Fania moves in with Yehiel and throws herself into the life of a peasant woman, trying to squeeze a living out of the stony ground despite hunger and disease. Wearing Arab robes, she rides through the bandit-infested country and breaks into the male-dominated worlds of commerce and politics, even of defense.
"One of the tests of the coming of age of any literature...is when it is able to take on a national historical theme convincingly," wrote Yael Feldman. Valley of Strength is an Israeli classic which ties together Israeli history and world feminism, and is beloved by critics and readers alike. It has become an integral part of Israelis’ literary education.

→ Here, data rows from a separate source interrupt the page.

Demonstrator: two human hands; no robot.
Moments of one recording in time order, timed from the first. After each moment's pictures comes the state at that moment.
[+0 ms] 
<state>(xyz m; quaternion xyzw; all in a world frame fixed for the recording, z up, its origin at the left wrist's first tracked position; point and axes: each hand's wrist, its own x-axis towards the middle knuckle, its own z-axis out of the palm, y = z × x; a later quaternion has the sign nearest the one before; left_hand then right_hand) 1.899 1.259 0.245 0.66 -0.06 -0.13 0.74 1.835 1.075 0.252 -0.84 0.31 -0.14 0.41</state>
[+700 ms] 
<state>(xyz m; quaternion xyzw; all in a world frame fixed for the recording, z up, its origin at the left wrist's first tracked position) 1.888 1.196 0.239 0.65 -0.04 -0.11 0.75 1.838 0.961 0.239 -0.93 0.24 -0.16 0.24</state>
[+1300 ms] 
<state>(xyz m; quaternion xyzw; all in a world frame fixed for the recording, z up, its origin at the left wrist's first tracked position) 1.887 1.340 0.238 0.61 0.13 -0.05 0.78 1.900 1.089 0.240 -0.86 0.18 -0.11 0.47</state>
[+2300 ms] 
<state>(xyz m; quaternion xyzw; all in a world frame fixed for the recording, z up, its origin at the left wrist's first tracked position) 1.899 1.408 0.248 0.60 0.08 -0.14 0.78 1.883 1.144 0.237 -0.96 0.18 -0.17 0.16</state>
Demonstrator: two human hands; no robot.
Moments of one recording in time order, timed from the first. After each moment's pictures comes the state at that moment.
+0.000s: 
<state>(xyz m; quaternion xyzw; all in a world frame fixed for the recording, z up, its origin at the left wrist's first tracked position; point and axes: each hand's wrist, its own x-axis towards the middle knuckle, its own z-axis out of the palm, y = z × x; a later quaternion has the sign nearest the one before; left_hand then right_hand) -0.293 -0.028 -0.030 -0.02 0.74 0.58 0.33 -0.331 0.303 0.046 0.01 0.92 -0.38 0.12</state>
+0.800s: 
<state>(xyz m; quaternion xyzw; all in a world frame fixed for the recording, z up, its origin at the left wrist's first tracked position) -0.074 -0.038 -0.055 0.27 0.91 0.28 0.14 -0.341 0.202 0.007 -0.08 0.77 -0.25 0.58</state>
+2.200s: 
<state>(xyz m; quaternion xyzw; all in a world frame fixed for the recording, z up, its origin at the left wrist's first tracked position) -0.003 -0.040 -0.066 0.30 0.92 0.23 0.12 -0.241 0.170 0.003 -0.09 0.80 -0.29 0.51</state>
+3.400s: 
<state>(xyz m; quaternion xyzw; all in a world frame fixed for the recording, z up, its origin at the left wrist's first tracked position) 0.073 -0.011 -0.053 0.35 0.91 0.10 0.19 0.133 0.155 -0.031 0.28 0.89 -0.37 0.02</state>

Translated from the Hebrew by Philip Simpson.
PUBLISHERS WEEKLY
Set in late 19th-century Galilee, Lapid depicts the hardships of life in the agricultural settlement Gai Oni in this dense historical novel. The heroine, Fania Mandelstam, is a strong-willed Russian Jew who, at 16, after her parents are murdered in a pogrom in Russia, is left to care for an insane brother and her own newborn the result of her rape. She comes to Gai Oni, where Yehiel, a widower with two children, offers to marry her, and Fania lives as a peasant, working fields that won't yield much more than onions and cucumbers. When Fania becomes an entrepreneur, her success causes tension with her idealistic husband, who believes hard labor is the only just way to live. Meanwhile, Fania's memories prevent her from intimacy with Yehiel, and her independent streak causes her to struggle with her own desires and her duty to her family. Although Fania is a spirited female protagonist and Lapid highlights an important slice of history, her other characters remain underdeveloped and one-dimensional vehicles for a discussion of Israel's history and politics, which is difficult to follow, while the ending's strange twist lacks resolution.